WHAT YOU SHOULD DO — Repeat every line of the data verbatim.

Collection entries:
━━━━━━━━━━━━━━━━━━━━

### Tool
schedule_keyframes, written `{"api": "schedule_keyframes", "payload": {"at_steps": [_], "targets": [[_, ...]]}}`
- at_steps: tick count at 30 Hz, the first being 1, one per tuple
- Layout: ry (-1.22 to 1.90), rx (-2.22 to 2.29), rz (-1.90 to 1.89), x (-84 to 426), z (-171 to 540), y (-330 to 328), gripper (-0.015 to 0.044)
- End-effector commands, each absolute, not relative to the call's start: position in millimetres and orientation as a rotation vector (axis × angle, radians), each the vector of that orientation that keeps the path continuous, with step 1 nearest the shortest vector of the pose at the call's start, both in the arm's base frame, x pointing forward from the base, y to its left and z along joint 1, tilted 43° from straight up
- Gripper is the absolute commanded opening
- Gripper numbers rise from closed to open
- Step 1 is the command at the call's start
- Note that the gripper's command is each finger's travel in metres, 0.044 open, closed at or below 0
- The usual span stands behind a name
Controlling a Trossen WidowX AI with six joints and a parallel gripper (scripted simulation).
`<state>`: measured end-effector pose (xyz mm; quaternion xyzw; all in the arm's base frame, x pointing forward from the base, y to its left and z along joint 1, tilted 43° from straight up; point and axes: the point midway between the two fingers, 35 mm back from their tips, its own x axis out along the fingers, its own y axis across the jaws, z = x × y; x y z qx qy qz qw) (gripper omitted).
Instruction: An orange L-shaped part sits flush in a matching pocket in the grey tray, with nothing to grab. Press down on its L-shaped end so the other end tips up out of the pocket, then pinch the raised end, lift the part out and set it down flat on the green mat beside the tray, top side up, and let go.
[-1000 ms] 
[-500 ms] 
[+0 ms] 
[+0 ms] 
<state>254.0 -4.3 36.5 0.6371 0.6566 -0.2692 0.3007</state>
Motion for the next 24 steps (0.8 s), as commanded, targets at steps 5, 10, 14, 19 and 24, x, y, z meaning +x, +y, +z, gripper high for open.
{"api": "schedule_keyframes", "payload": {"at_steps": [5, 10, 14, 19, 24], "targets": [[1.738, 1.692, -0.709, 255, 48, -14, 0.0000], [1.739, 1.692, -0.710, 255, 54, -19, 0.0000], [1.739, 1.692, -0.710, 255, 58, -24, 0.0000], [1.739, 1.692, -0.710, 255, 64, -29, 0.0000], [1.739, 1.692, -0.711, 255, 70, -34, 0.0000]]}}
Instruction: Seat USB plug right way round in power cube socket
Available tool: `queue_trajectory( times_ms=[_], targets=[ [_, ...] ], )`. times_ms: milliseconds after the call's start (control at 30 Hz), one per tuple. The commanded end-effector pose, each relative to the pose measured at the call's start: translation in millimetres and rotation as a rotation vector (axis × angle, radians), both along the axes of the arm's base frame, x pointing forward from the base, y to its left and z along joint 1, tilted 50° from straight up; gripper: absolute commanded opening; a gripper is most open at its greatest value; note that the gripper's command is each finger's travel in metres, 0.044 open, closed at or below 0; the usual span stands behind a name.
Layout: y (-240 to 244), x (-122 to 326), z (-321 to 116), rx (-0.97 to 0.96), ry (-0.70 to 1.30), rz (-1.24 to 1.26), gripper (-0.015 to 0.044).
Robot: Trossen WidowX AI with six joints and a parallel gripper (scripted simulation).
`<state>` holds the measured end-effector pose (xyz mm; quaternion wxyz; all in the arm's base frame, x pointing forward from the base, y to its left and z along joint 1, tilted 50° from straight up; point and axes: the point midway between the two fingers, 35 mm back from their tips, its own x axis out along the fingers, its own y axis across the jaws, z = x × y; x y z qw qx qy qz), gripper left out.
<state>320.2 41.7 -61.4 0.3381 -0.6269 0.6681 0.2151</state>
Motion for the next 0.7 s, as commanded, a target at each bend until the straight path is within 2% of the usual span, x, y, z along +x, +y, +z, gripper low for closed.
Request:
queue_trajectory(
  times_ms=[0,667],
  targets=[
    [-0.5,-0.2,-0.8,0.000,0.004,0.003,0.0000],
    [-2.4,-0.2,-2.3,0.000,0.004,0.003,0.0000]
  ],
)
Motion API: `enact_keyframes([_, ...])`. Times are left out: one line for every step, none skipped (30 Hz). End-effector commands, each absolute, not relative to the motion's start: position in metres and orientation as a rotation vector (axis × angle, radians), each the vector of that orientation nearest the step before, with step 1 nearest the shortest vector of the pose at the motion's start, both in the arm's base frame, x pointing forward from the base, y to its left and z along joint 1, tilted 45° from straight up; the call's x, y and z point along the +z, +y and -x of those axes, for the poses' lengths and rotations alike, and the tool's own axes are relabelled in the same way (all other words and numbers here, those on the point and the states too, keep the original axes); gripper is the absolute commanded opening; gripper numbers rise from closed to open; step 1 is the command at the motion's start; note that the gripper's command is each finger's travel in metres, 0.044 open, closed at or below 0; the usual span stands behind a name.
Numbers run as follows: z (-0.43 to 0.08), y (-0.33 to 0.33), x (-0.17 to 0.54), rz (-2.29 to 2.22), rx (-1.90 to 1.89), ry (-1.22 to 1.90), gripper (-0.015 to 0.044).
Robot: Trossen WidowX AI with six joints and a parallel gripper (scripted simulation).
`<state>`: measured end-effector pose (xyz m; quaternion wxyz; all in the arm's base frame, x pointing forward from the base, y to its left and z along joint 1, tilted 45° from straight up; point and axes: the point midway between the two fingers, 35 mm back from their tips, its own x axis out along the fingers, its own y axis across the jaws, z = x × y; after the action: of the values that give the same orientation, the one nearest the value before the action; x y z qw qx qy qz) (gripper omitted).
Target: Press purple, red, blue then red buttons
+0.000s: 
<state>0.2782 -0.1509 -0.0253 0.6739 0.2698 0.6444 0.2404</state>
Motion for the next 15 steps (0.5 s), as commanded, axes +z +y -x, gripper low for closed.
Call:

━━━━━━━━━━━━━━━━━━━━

TASK RESPONSE —
### Tool
schedule_keyframes, written `{"api": "schedule_keyframes", "payload": {"at_steps": [_], "targets": [[_, ...]]}}`
- at_steps: tick count at 30 Hz, the first being 1, one per tuple
- Layout: ry (-1.22 to 1.90), rx (-2.22 to 2.29), rz (-1.90 to 1.89), x (-84 to 426), z (-171 to 540), y (-330 to 328), gripper (-0.015 to 0.044)
- End-effector commands, each absolute, not relative to the call's start: position in millimetres and orientation as a rotation vector (axis × angle, radians), each the vector of that orientation that keeps the path continuous, with step 1 nearest the shortest vector of the pose at the call's start, both in the arm's base frame, x pointing forward from the base, y to its left and z along joint 1, tilted 43° from straight up
- Gripper is the absolute commanded opening
- Gripper numbers rise from closed to open
- Step 1 is the command at the call's start
- Note that the gripper's command is each finger's travel in metres, 0.044 open, closed at or below 0
- The usual span stands behind a name
Controlling a Trossen WidowX AI with six joints and a parallel gripper (scripted simulation).
`<state>`: measured end-effector pose (xyz mm; quaternion xyzw; all in the arm's base frame, x pointing forward from the base, y to its left and z along joint 1, tilted 43° from straight up; point and axes: the point midway between the two fingers, 35 mm back from their tips, its own x axis out along the fingers, its own y axis across the jaws, z = x × y; x y z qx qy qz qw) (gripper omitted).
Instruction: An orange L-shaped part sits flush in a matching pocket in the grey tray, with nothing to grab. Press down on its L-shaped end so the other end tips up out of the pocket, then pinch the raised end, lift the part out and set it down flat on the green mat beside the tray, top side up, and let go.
[-1000 ms] 
[-500 ms] 
[+0 ms] 
[+0 ms] 
<state>254.0 -4.3 36.5 0.6371 0.6566 -0.2692 0.3007</state>
Motion for the next 24 steps (0.8 s), as commanded, targets at steps 5, 10, 14, 19 and 24, x, y, z meaning +x, +y, +z, gripper high for open.
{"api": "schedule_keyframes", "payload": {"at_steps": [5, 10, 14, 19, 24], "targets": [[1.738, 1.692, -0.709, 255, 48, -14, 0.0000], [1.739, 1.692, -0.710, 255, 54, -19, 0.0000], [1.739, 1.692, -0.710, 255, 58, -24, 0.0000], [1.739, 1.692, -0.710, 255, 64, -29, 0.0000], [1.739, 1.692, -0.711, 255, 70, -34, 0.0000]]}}
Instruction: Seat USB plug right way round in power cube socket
Available tool: `queue_trajectory( times_ms=[_], targets=[ [_, ...] ], )`. times_ms: milliseconds after the call's start (control at 30 Hz), one per tuple. The commanded end-effector pose, each relative to the pose measured at the call's start: translation in millimetres and rotation as a rotation vector (axis × angle, radians), both along the axes of the arm's base frame, x pointing forward from the base, y to its left and z along joint 1, tilted 50° from straight up; gripper: absolute commanded opening; a gripper is most open at its greatest value; note that the gripper's command is each finger's travel in metres, 0.044 open, closed at or below 0; the usual span stands behind a name.
Layout: y (-240 to 244), x (-122 to 326), z (-321 to 116), rx (-0.97 to 0.96), ry (-0.70 to 1.30), rz (-1.24 to 1.26), gripper (-0.015 to 0.044).
Robot: Trossen WidowX AI with six joints and a parallel gripper (scripted simulation).
`<state>` holds the measured end-effector pose (xyz mm; quaternion wxyz; all in the arm's base frame, x pointing forward from the base, y to its left and z along joint 1, tilted 50° from straight up; point and axes: the point midway between the two fingers, 35 mm back from their tips, its own x axis out along the fingers, its own y axis across the jaws, z = x × y; x y z qw qx qy qz), gripper left out.
<state>320.2 41.7 -61.4 0.3381 -0.6269 0.6681 0.2151</state>
Motion for the next 0.7 s, as commanded, a target at each bend until the straight path is within 2% of the usual span, x, y, z along +x, +y, +z, gripper low for closed.
Request:
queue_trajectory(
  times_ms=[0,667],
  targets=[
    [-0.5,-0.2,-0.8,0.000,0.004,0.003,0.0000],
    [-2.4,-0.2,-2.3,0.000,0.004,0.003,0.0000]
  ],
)
Motion API: `enact_keyframes([_, ...])`. Times are left out: one line for every step, none skipped (30 Hz). End-effector commands, each absolute, not relative to the motion's start: position in metres and orientation as a rotation vector (axis × angle, radians), each the vector of that orientation nearest the step before, with step 1 nearest the shortest vector of the pose at the motion's start, both in the arm's base frame, x pointing forward from the base, y to its left and z along joint 1, tilted 45° from straight up; the call's x, y and z point along the +z, +y and -x of those axes, for the poses' lengths and rotations alike, and the tool's own axes are relabelled in the same way (all other words and numbers here, those on the point and the states too, keep the original axes); gripper is the absolute commanded opening; gripper numbers rise from closed to open; step 1 is the command at the motion's start; note that the gripper's command is each finger's travel in metres, 0.044 open, closed at or below 0; the usual span stands behind a name.
Numbers run as follows: z (-0.43 to 0.08), y (-0.33 to 0.33), x (-0.17 to 0.54), rz (-2.29 to 2.22), rx (-1.90 to 1.89), ry (-1.22 to 1.90), gripper (-0.015 to 0.044).
Robot: Trossen WidowX AI with six joints and a parallel gripper (scripted simulation).
`<state>`: measured end-effector pose (xyz m; quaternion wxyz; all in the arm's base frame, x pointing forward from the base, y to its left and z along joint 1, tilted 45° from straight up; point and axes: the point midway between the two fingers, 35 mm back from their tips, its own x axis out along the fingers, its own y axis across the jaws, z = x × y; after the action: of the values that give the same orientation, the one nearest the value before the action; x y z qw qx qy qz) (gripper omitted).
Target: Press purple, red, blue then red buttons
+0.000s: 
<state>0.2782 -0.1509 -0.0253 0.6739 0.2698 0.6444 0.2404</state>
Motion for the next 15 steps (0.5 s), as commanded, axes +z +y -x, gripper low for closed.
Call:

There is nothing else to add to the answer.